Was I just being “dark?”
On reflection, I really don’t think so. I see no indication that young lawyers learn to draft an RFP except by looking at those that have been used in the past and at form books. More, the litiany of objections seems to continue to emerge verbatim in replies filed in 2013 using exactly the same boilerplate I saw in 2003, 1993 and 1983. I have no confidence that, if a senior partner reviewed draft responses submitted by a new associate now that the senior lawyer will fail to say something like, “You need to add this standard objection because if we don’t, we waive it.”
If I ever advocated book burning, legal form books would be my suggestion for first on the pyre.
But as always, if you have something I should see that proves I’m mistaken, nobody wants to see it more than I do.
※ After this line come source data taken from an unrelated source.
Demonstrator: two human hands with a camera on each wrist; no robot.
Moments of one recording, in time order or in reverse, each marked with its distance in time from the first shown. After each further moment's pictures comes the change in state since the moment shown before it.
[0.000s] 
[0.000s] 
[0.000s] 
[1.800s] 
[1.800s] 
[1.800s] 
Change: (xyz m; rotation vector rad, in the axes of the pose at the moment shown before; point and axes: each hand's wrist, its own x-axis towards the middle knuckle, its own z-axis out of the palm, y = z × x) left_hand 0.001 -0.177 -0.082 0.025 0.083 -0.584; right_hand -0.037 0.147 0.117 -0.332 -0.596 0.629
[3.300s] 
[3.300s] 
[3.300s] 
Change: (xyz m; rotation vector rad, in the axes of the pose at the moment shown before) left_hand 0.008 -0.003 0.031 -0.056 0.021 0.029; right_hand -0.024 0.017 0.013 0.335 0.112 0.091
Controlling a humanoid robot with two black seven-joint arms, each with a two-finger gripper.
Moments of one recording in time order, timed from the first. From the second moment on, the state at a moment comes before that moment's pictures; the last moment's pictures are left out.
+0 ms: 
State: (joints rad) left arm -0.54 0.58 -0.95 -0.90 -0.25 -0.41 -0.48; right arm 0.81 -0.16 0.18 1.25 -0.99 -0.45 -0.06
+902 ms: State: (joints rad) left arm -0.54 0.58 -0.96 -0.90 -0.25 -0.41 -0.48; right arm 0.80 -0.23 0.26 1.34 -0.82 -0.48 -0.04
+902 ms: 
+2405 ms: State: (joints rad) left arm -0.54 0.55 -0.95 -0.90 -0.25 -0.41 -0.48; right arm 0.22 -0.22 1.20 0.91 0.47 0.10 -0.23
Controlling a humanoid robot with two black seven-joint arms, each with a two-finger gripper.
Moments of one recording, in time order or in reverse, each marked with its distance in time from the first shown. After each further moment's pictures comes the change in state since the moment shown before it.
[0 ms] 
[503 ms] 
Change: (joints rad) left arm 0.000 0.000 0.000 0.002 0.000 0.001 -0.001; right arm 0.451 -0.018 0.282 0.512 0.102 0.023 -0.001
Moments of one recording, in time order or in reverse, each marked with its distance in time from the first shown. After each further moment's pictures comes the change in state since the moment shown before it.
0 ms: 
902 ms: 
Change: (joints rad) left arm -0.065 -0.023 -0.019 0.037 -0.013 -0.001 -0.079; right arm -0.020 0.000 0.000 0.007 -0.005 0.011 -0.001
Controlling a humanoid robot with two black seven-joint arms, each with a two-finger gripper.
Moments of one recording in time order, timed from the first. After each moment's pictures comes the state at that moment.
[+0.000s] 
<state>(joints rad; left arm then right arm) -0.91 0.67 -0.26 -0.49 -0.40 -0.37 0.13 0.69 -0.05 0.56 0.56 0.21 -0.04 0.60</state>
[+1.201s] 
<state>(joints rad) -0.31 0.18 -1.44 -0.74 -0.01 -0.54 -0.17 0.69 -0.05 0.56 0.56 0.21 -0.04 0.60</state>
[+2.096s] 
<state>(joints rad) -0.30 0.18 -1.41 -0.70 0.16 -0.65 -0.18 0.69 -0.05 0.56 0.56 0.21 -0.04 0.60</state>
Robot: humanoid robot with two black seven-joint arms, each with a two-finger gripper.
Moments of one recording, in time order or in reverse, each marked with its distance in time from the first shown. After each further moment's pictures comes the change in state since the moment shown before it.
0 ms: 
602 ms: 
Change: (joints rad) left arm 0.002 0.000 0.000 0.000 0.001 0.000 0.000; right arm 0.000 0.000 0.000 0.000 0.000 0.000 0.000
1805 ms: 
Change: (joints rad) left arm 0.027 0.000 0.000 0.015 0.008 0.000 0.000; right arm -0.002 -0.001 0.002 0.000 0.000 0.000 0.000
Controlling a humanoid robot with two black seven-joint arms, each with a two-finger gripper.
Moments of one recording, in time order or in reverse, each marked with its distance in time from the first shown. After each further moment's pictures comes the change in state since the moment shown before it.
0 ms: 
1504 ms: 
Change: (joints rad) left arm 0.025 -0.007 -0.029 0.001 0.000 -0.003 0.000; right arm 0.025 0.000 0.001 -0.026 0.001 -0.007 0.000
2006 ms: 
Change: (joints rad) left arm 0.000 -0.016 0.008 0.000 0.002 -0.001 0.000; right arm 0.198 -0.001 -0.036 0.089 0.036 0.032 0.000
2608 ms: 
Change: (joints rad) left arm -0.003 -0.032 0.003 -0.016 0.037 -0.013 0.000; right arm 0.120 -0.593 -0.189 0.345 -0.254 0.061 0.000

You’ve practiced at two big firms in recent years. Has either firm put the kabosh on the use of “standard” objections to the form of a request? Did either firm abandon the use of boilerplate objections to definitions? Does your current firm serve Requests that don’t include a long list of items defined as “Documents?” If the places Ralph Losey calls home have learned to walk a better path, I’d like to hear about it, and I’d be inclined to think maybe I was too dark in my assessment.
As I wrote, I think this is an area where little new art has emerged. But, do please help me see that I am unduly pessimistic and that the world changed and I didn’t notice.